So, if I understand correctly, it would appear that for the short term you are in a somewhat isolated situation and really want to use the time effectively to buckle down and focus on learning more of the technical side of playing guitar ....... and if so, you do appear to have this covered fairly well ....... scales, arpeggios, ear training, learning complete pieces, etc. are all part of it.

If long term, you are looking to get into a school to learn/play more guitar, you probably need to be looking into something like Berklee College of Music as soon as possible .......... they should have the resources to help lead you in the right direction ...... as well, I believe they are set up now to do quite a bit online ....... (there must be similar programs in Canada ...... I just do not know off-hand where they are).

As well, and if at all possible, I think I would still try to work playing with others into your practicing ........ find that person that can only play one chord ....... show him an E ....... get him to play 20 minutes of various rhythms while you run through your E scales and arpeggios ....... and voila, an instant Phish concert! ........ (then teach them a second chord ...... and jam over 2 chords).

Hope this helps ....... good luck and keep us up-to-date with your progress.


----------



## SaviArt (Mar 1, 2012)

It's nice to see your detailed plan. If you want to take a rest on sunday then I suggest you to spend it also playing. Play for example for 1 hour simple chordal songs, sing songs or just play something you like This dynamic rest is much better than static. 

But talking about your plan, it's good. Keep on it for about 6 - 9 months and change it. This way of changing your practice approach will make your learning much better


----------



## Starquasi (Feb 11, 2009)

Looks like a very ambitious plan that can be accomplished when accompanied by love for the instrument and a dedication to the craft!

I have found that the best way to accomplish a goal is to be kept accountable in my pursuit. With music, this is through a teacher, a jamming partner, the players I work with or, at the very least, through an online community like this one. 

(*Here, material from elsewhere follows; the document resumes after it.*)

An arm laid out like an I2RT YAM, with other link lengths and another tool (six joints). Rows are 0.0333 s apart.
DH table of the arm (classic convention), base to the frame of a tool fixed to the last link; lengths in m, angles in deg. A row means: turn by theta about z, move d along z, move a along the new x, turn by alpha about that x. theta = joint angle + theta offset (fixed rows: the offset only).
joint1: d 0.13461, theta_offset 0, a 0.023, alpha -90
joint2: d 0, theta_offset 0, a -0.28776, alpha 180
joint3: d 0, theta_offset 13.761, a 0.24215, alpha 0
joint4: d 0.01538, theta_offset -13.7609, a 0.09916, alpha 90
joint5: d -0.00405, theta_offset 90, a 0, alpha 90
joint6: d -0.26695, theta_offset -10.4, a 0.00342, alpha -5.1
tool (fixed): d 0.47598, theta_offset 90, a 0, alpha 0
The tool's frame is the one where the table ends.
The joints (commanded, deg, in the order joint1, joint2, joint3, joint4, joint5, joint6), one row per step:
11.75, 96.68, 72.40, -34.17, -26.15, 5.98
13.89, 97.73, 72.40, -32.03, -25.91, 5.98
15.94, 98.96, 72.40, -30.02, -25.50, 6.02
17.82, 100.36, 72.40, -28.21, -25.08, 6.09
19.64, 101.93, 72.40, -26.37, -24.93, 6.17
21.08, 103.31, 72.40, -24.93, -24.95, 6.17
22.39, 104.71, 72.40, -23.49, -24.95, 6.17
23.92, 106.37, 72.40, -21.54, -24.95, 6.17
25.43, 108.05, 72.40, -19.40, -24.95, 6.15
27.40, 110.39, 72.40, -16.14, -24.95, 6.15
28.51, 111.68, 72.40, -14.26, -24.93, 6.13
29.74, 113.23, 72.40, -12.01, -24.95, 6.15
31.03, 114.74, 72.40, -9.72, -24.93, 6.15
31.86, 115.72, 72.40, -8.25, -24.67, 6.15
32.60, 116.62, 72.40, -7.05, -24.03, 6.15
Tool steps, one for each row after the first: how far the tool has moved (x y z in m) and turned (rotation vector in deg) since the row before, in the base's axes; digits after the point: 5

So here's my question, without judgement: How's it going? Are you reaching your goals? Do you need some friendly motivation? Help refining your goals? We're interested, let us know!


----------



## jeremy_green (Nov 10, 2010)

It's very ambitious and i applaud you for getting organized.

My immediate reaction is this... are you looking to become a teacher OR a killer player? I assume the answer to be likely both... but seriously think about the answer and you can only pick one. This seems to lean more to the teacher category - which is cool, if that is where you wanna go.

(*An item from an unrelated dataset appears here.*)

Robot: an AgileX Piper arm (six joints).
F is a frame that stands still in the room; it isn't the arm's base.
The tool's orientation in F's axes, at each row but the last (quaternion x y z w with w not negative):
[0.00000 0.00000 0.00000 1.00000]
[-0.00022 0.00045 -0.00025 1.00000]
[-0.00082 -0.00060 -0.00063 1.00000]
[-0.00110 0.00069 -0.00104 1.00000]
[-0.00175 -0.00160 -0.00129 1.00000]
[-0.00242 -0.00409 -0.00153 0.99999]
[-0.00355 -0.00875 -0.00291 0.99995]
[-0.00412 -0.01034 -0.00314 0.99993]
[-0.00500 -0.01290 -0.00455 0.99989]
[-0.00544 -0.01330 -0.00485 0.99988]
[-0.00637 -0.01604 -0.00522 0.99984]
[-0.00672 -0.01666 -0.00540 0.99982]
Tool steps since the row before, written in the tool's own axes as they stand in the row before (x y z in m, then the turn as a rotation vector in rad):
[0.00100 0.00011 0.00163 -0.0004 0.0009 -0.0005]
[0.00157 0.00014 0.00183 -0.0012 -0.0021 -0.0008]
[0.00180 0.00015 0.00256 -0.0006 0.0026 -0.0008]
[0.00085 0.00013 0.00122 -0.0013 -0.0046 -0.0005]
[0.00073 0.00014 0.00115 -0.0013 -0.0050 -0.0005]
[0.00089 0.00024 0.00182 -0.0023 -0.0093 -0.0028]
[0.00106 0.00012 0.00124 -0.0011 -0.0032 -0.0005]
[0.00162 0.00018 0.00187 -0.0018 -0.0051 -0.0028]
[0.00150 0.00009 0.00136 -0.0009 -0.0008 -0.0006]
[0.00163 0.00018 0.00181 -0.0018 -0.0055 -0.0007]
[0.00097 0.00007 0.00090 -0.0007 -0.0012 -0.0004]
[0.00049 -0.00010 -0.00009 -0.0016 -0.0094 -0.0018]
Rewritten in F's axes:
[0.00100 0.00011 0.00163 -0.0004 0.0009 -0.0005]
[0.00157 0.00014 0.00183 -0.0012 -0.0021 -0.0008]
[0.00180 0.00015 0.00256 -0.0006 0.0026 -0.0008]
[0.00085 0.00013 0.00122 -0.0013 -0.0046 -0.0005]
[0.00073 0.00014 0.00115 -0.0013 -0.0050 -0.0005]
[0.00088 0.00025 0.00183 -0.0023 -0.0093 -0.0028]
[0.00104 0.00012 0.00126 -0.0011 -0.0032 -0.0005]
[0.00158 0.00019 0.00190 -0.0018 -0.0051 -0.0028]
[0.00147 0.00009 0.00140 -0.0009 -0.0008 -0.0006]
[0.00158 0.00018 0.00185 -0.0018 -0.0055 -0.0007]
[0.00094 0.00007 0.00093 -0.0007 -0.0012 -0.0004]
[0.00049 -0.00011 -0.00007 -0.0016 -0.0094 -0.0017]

The reason I ask is this is all very technical... least a great deal of it. For me there is FAR too little ear work going on. This would be my breakdown.

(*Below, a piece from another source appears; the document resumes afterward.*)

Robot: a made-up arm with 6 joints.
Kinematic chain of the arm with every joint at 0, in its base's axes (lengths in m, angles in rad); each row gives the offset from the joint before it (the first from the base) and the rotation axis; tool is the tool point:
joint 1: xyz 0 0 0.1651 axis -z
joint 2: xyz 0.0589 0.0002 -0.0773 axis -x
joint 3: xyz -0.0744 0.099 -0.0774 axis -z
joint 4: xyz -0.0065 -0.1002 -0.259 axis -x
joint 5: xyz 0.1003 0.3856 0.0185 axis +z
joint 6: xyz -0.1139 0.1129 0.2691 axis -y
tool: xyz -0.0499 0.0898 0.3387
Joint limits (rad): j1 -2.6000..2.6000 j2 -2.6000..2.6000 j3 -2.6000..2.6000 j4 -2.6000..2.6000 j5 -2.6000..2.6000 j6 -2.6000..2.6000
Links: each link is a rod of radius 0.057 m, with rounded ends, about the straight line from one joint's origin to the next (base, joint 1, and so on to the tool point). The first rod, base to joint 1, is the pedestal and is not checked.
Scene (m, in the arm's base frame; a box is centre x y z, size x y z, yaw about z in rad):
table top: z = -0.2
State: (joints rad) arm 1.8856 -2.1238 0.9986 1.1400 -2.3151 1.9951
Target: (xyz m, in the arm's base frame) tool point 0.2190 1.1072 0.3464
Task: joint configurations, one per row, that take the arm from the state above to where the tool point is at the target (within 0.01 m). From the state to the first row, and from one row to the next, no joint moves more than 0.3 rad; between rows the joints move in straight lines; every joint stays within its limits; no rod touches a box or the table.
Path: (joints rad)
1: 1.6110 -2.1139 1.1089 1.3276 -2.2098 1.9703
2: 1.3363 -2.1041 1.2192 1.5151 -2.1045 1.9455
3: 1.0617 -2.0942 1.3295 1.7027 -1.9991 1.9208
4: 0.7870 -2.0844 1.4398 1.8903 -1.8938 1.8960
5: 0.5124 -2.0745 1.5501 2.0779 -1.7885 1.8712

Technical drills 5% (ALWAYS to a click of some kind)
Chord Vocabulary 5% (ALWAYS to a click of some kind)
20% spontaneous composition (ALWAYS to a click of some kind)
20% planned composition (ALWAYS to a click of some kind)
50% ear work - learning entire albums - NO TAB ... EVER. (ALWAYS to a click of some kind)

away from the guitar:
Song analysis - write out the album songs you figured out and figure out , the key, time signature, the chords (break them into a I, IV, V - type numeric system), the scales, look at the solos and find the chord tones used.

Three things make a great musician to me (there are more but these are tops)
1. Imagination
2. Ear
3. Rhythm

With these 3 things everything else falls into place. So make sure whatever routine you do it addresses these areas.


----------



## BEMUSofNrthAmra (Jun 9, 2012)

Sounds boring as hell to me.

I would lose my enthusiasm for playing if I was forced to follow that kind of schedule.

That's nazi stuff right there.


----------



## Starquasi (Feb 11, 2009)

Everyone learns a little differently and has different goals. I wouldn't equate this practise schedule with anything other than self-discipline. More Bruce Lee than anything else...


----------